# [EXERCISE BRIEF]
Could you write out every record below exactly, leaving the pictures out?

Source records
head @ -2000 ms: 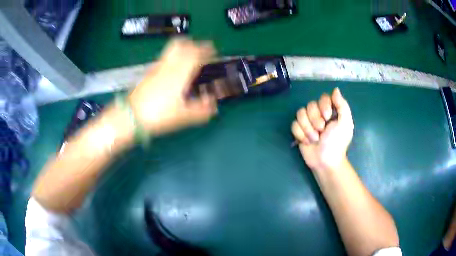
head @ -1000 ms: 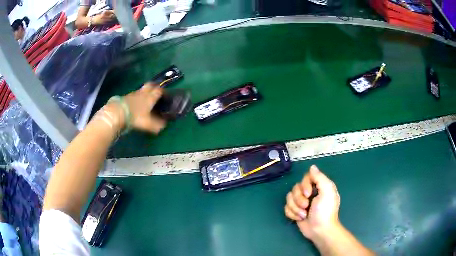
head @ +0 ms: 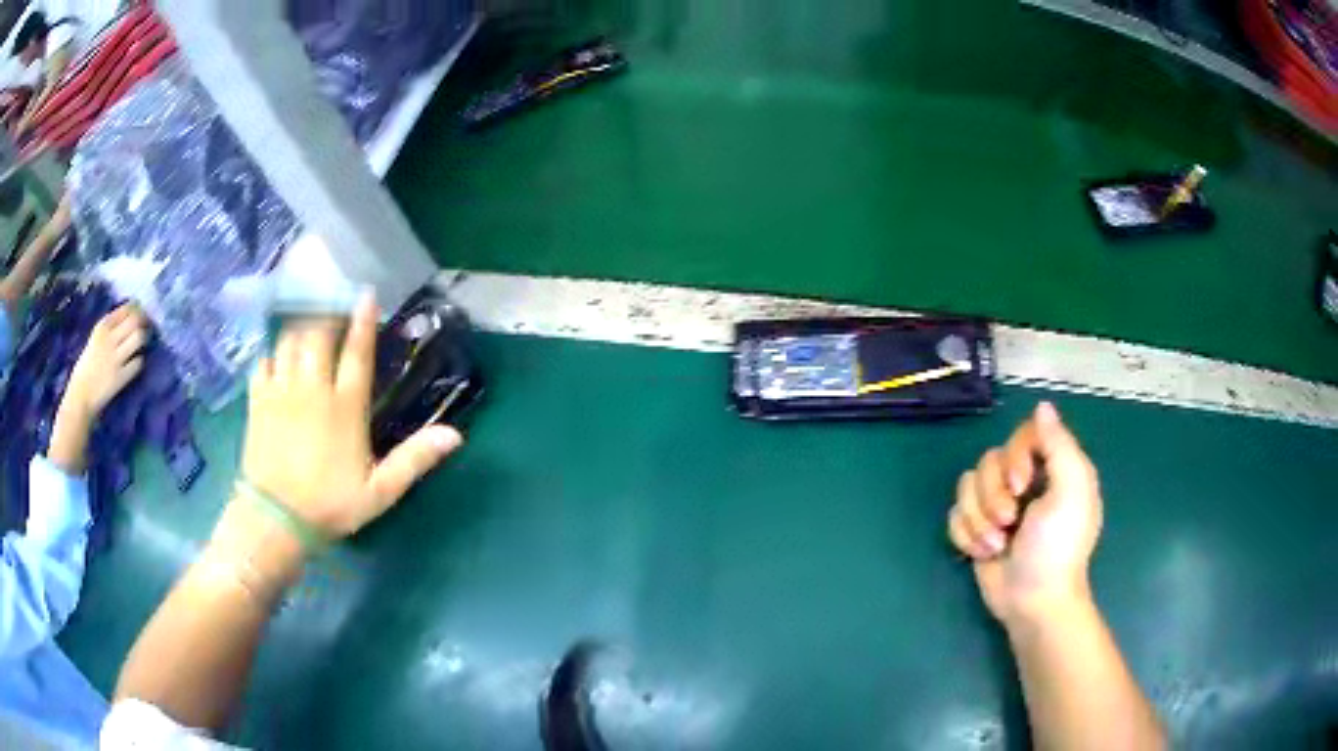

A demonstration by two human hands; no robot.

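Observation:
My left hand [head: 316,418] is over the bench at left, fingers and thumb apart, beside an opened black phone [head: 426,367] that it partly covers. Whether it touches this phone is unclear. My right hand [head: 1035,521] is a fist at right around a small dark tool [head: 1039,477], mostly hidden in the fingers. Between the hands, an opened black phone unit [head: 866,370] lies along the rail, with its patterned board at left, a yellow strip and a round silver disc at right.
The whitish rail [head: 616,311] divides the bench from the green belt [head: 822,162]. Phones lie on the belt at upper left [head: 546,82] and right [head: 1152,203]. A grey post [head: 294,132], plastic bags [head: 184,220] and another person's hand [head: 106,360] are at left.
My left hand has come back from over the belt to the left bench; the blurred dark object it carried is no longer seen in it. The view has shifted. My right hand remains a fist.

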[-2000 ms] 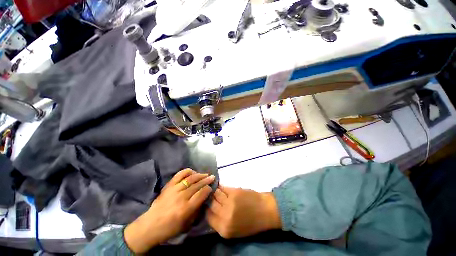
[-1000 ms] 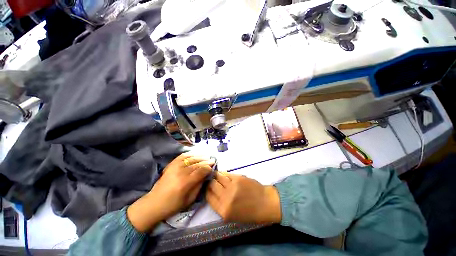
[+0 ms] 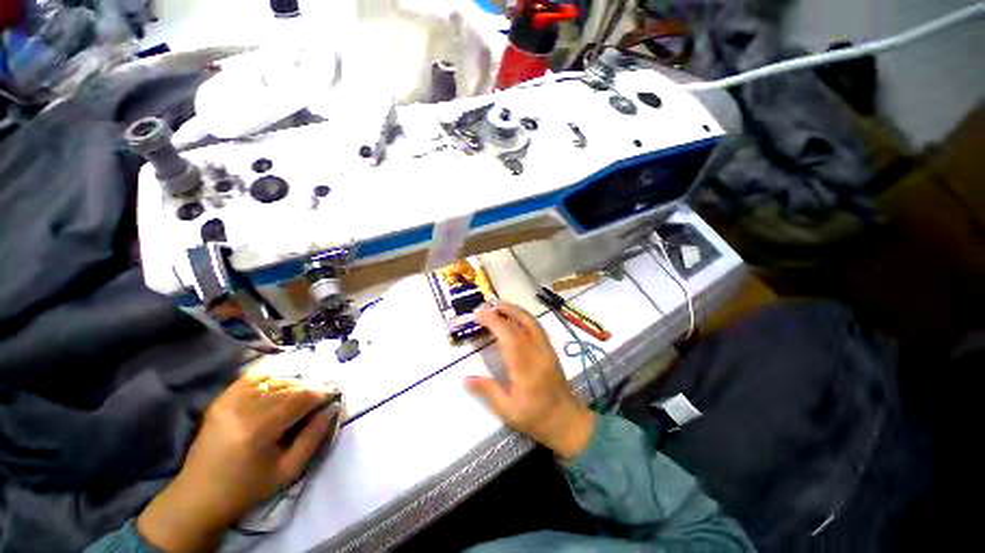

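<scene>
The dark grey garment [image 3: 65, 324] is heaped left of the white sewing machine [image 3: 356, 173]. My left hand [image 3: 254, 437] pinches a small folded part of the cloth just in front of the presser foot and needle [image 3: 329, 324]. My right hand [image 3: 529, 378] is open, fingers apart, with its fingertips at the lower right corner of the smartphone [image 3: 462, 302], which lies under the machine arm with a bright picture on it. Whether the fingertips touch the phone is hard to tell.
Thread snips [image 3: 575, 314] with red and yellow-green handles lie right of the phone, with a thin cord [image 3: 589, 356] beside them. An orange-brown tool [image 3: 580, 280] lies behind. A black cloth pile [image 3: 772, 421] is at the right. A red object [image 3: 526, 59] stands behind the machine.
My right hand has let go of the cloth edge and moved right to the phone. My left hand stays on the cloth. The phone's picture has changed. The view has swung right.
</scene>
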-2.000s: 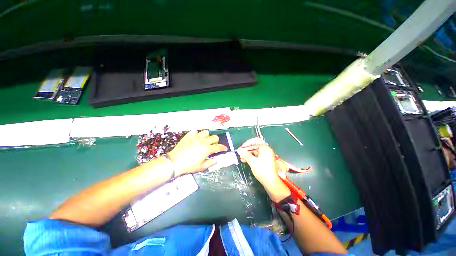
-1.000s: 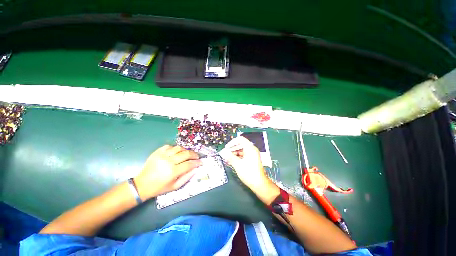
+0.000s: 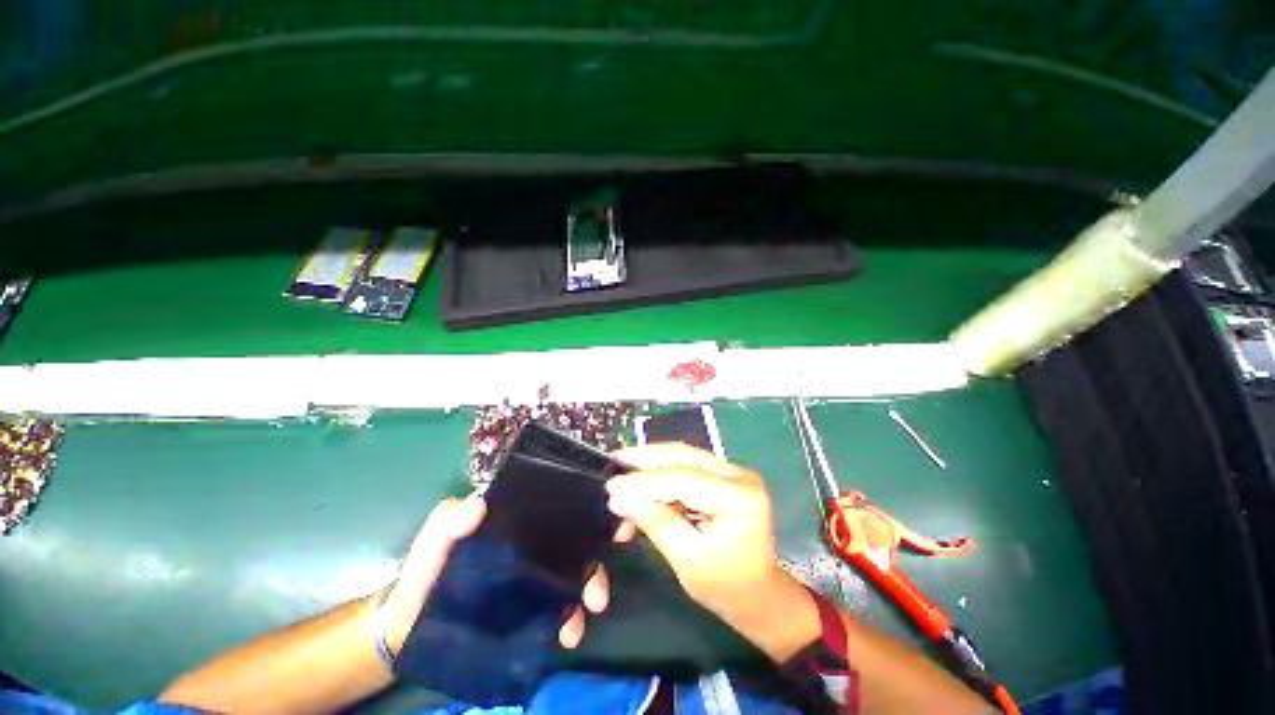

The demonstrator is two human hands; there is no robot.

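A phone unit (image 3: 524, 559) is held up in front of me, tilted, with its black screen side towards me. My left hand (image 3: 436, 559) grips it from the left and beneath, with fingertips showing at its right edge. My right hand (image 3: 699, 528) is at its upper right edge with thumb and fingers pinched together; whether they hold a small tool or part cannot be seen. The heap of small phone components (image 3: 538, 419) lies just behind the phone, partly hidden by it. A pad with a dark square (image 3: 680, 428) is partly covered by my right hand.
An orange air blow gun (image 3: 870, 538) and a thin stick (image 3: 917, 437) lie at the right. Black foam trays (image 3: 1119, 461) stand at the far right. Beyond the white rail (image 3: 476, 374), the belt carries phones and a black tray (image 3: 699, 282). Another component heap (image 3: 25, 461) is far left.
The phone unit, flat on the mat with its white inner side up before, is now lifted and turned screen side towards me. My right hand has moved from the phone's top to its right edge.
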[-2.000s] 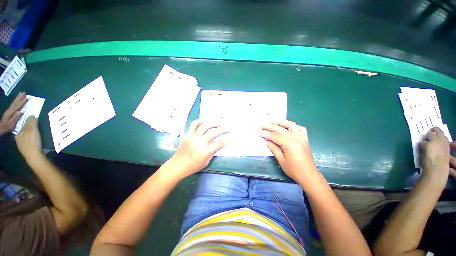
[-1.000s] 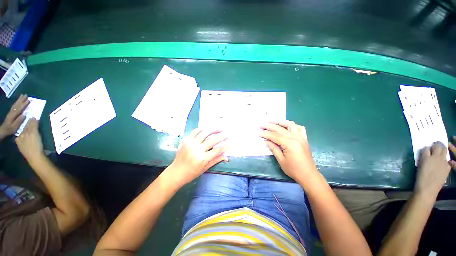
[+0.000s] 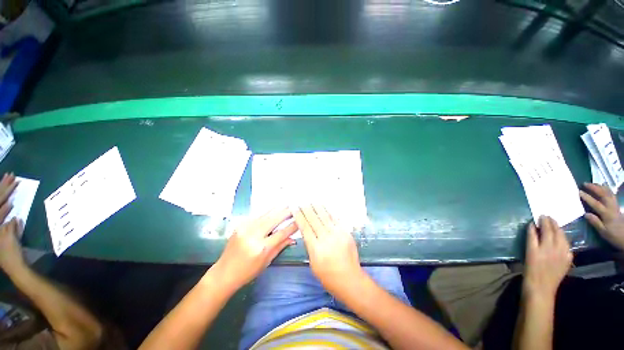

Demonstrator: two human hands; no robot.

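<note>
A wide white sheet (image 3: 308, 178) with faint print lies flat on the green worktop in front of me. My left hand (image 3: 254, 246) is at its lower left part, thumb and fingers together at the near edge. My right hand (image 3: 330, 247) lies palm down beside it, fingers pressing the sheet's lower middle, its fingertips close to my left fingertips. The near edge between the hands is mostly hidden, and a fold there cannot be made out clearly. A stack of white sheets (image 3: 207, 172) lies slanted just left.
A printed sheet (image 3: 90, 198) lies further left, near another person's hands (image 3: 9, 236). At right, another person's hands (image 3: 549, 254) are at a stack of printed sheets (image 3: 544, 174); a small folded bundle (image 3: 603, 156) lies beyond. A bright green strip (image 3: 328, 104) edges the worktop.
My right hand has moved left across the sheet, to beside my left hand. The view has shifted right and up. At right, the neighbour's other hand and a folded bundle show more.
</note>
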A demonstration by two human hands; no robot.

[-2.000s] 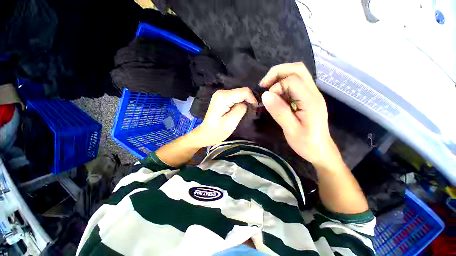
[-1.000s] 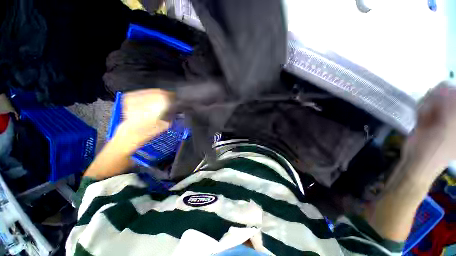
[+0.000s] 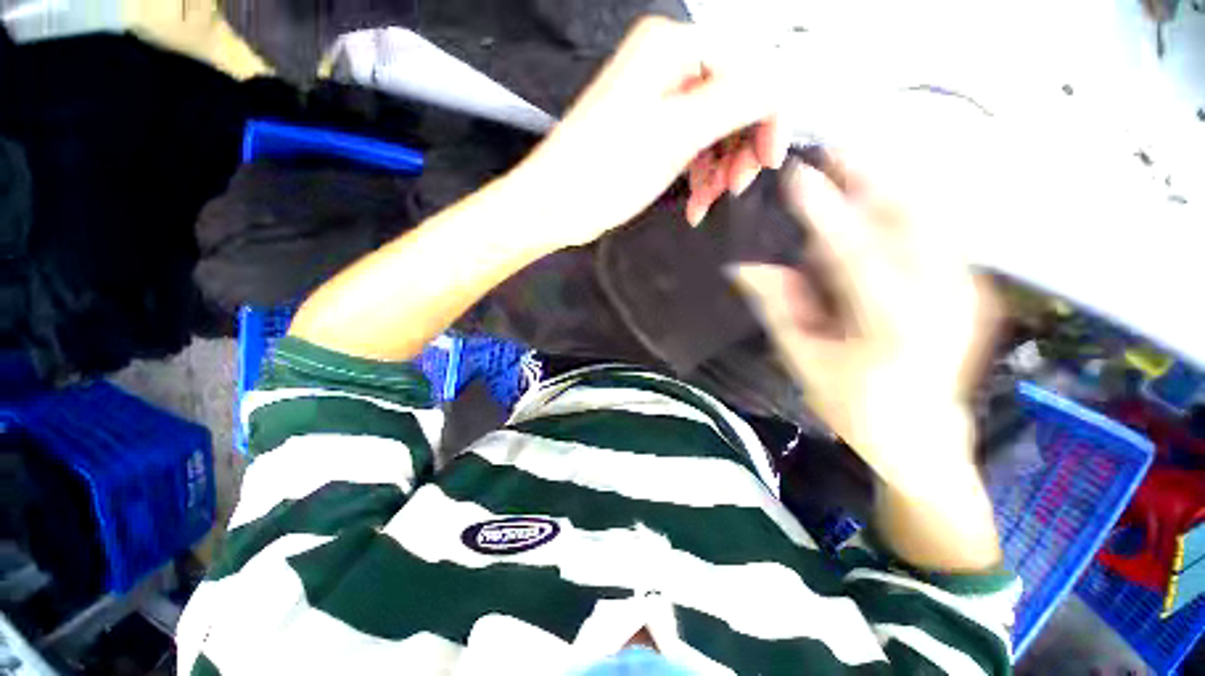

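Observation:
A dark grey-black garment piece lies over my lap and rises between my hands to the table's front edge. A curved seam line shows on it. My left hand reaches across to the table edge, fingers curled at the cloth's upper part; it seems to hold the cloth there. My right hand is blurred, just right of the cloth, thumb and fingers apart at its edge. Whether it grips cloth or has a small tool in the palm cannot be seen.
The white table is at upper right. Dark cloth heaps lie at left. Blue crates stand at far left, behind my left forearm and at lower right, where a red object also shows.
My hands were apart, with the cloth blurred in motion; now they are close together at the table edge. My left hand moved up and right, my right hand moved in to the left.

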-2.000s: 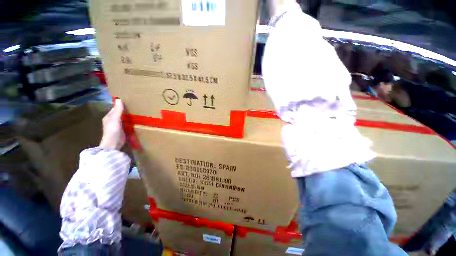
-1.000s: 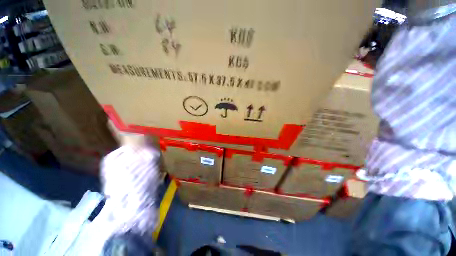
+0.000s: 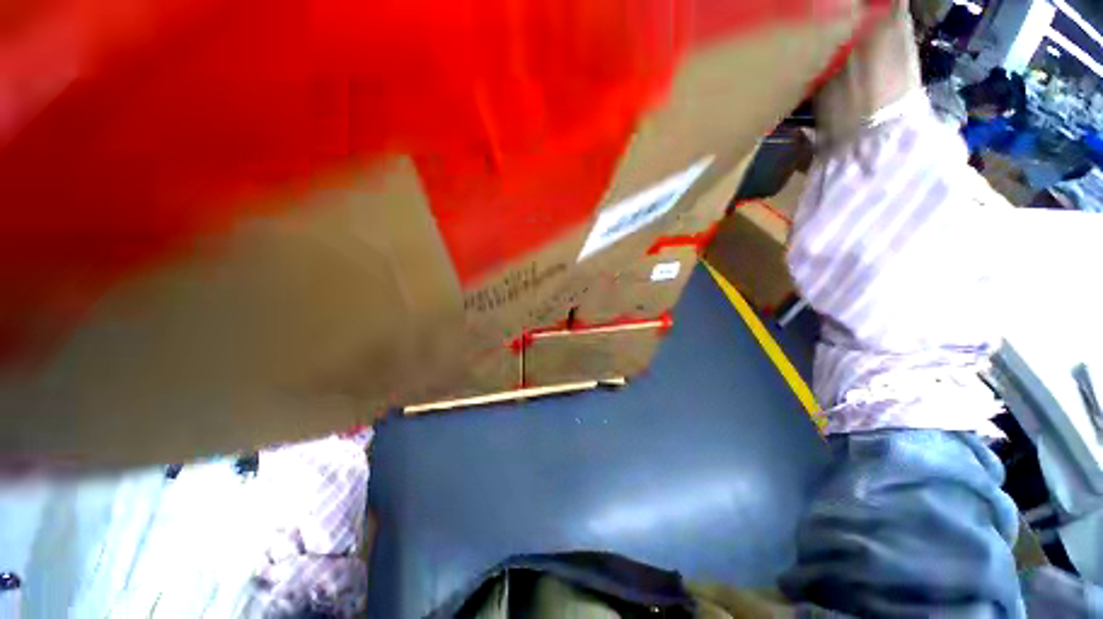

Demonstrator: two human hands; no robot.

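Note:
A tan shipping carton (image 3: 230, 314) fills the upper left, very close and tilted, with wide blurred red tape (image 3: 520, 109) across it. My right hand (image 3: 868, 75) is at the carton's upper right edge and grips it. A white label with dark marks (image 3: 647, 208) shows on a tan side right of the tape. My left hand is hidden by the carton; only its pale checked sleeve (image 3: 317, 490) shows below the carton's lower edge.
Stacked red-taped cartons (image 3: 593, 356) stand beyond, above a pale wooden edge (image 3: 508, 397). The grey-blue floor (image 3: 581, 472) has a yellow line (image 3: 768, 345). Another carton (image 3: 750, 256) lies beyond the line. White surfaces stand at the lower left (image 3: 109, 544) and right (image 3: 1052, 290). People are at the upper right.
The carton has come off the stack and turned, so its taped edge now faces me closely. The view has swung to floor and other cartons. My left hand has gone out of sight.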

# [SOLVED PROBLEM]
head @ -2000 ms: 
head @ -1000 ms: 
head @ +0 ms: 

A demonstration by two human hands; no robot.

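Observation:
My left hand [head: 316,418] is over the bench at left, fingers and thumb apart, beside an opened black phone [head: 426,367] that it partly covers. Whether it touches this phone is unclear. My right hand [head: 1035,521] is a fist at right around a small dark tool [head: 1039,477], mostly hidden in the fingers. Between the hands, an opened black phone unit [head: 866,370] lies along the rail, with its patterned board at left, a yellow strip and a round silver disc at right.
The whitish rail [head: 616,311] divides the bench from the green belt [head: 822,162]. Phones lie on the belt at upper left [head: 546,82] and right [head: 1152,203]. A grey post [head: 294,132], plastic bags [head: 184,220] and another person's hand [head: 106,360] are at left.
My left hand has come back from over the belt to the left bench; the blurred dark object it carried is no longer seen in it. The view has shifted. My right hand remains a fist.
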
[-2000 ms] 
[-1000 ms] 
[+0 ms] 

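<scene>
The dark grey garment [image 3: 65, 324] is heaped left of the white sewing machine [image 3: 356, 173]. My left hand [image 3: 254, 437] pinches a small folded part of the cloth just in front of the presser foot and needle [image 3: 329, 324]. My right hand [image 3: 529, 378] is open, fingers apart, with its fingertips at the lower right corner of the smartphone [image 3: 462, 302], which lies under the machine arm with a bright picture on it. Whether the fingertips touch the phone is hard to tell.
Thread snips [image 3: 575, 314] with red and yellow-green handles lie right of the phone, with a thin cord [image 3: 589, 356] beside them. An orange-brown tool [image 3: 580, 280] lies behind. A black cloth pile [image 3: 772, 421] is at the right. A red object [image 3: 526, 59] stands behind the machine.
My right hand has let go of the cloth edge and moved right to the phone. My left hand stays on the cloth. The phone's picture has changed. The view has swung right.
</scene>
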-2.000s: 
-1.000s: 
+0.000s: 

The demonstrator is two human hands; there is no robot.

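A phone unit (image 3: 524, 559) is held up in front of me, tilted, with its black screen side towards me. My left hand (image 3: 436, 559) grips it from the left and beneath, with fingertips showing at its right edge. My right hand (image 3: 699, 528) is at its upper right edge with thumb and fingers pinched together; whether they hold a small tool or part cannot be seen. The heap of small phone components (image 3: 538, 419) lies just behind the phone, partly hidden by it. A pad with a dark square (image 3: 680, 428) is partly covered by my right hand.
An orange air blow gun (image 3: 870, 538) and a thin stick (image 3: 917, 437) lie at the right. Black foam trays (image 3: 1119, 461) stand at the far right. Beyond the white rail (image 3: 476, 374), the belt carries phones and a black tray (image 3: 699, 282). Another component heap (image 3: 25, 461) is far left.
The phone unit, flat on the mat with its white inner side up before, is now lifted and turned screen side towards me. My right hand has moved from the phone's top to its right edge.
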[-2.000s] 
[-1.000s] 
[+0.000s] 

Demonstrator: two human hands; no robot.

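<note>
A wide white sheet (image 3: 308, 178) with faint print lies flat on the green worktop in front of me. My left hand (image 3: 254, 246) is at its lower left part, thumb and fingers together at the near edge. My right hand (image 3: 330, 247) lies palm down beside it, fingers pressing the sheet's lower middle, its fingertips close to my left fingertips. The near edge between the hands is mostly hidden, and a fold there cannot be made out clearly. A stack of white sheets (image 3: 207, 172) lies slanted just left.
A printed sheet (image 3: 90, 198) lies further left, near another person's hands (image 3: 9, 236). At right, another person's hands (image 3: 549, 254) are at a stack of printed sheets (image 3: 544, 174); a small folded bundle (image 3: 603, 156) lies beyond. A bright green strip (image 3: 328, 104) edges the worktop.
My right hand has moved left across the sheet, to beside my left hand. The view has shifted right and up. At right, the neighbour's other hand and a folded bundle show more.
</note>
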A demonstration by two human hands; no robot.

[-2.000s] 
[-1.000s] 
[+0.000s] 

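Observation:
A dark grey-black garment piece lies over my lap and rises between my hands to the table's front edge. A curved seam line shows on it. My left hand reaches across to the table edge, fingers curled at the cloth's upper part; it seems to hold the cloth there. My right hand is blurred, just right of the cloth, thumb and fingers apart at its edge. Whether it grips cloth or has a small tool in the palm cannot be seen.
The white table is at upper right. Dark cloth heaps lie at left. Blue crates stand at far left, behind my left forearm and at lower right, where a red object also shows.
My hands were apart, with the cloth blurred in motion; now they are close together at the table edge. My left hand moved up and right, my right hand moved in to the left.
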
-2.000s: 
-1.000s: 
+0.000s: 

Demonstrator: two human hands; no robot.

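Note:
A tan shipping carton (image 3: 230, 314) fills the upper left, very close and tilted, with wide blurred red tape (image 3: 520, 109) across it. My right hand (image 3: 868, 75) is at the carton's upper right edge and grips it. A white label with dark marks (image 3: 647, 208) shows on a tan side right of the tape. My left hand is hidden by the carton; only its pale checked sleeve (image 3: 317, 490) shows below the carton's lower edge.
Stacked red-taped cartons (image 3: 593, 356) stand beyond, above a pale wooden edge (image 3: 508, 397). The grey-blue floor (image 3: 581, 472) has a yellow line (image 3: 768, 345). Another carton (image 3: 750, 256) lies beyond the line. White surfaces stand at the lower left (image 3: 109, 544) and right (image 3: 1052, 290). People are at the upper right.
The carton has come off the stack and turned, so its taped edge now faces me closely. The view has swung to floor and other cartons. My left hand has gone out of sight.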

No additional output is expected for this exercise.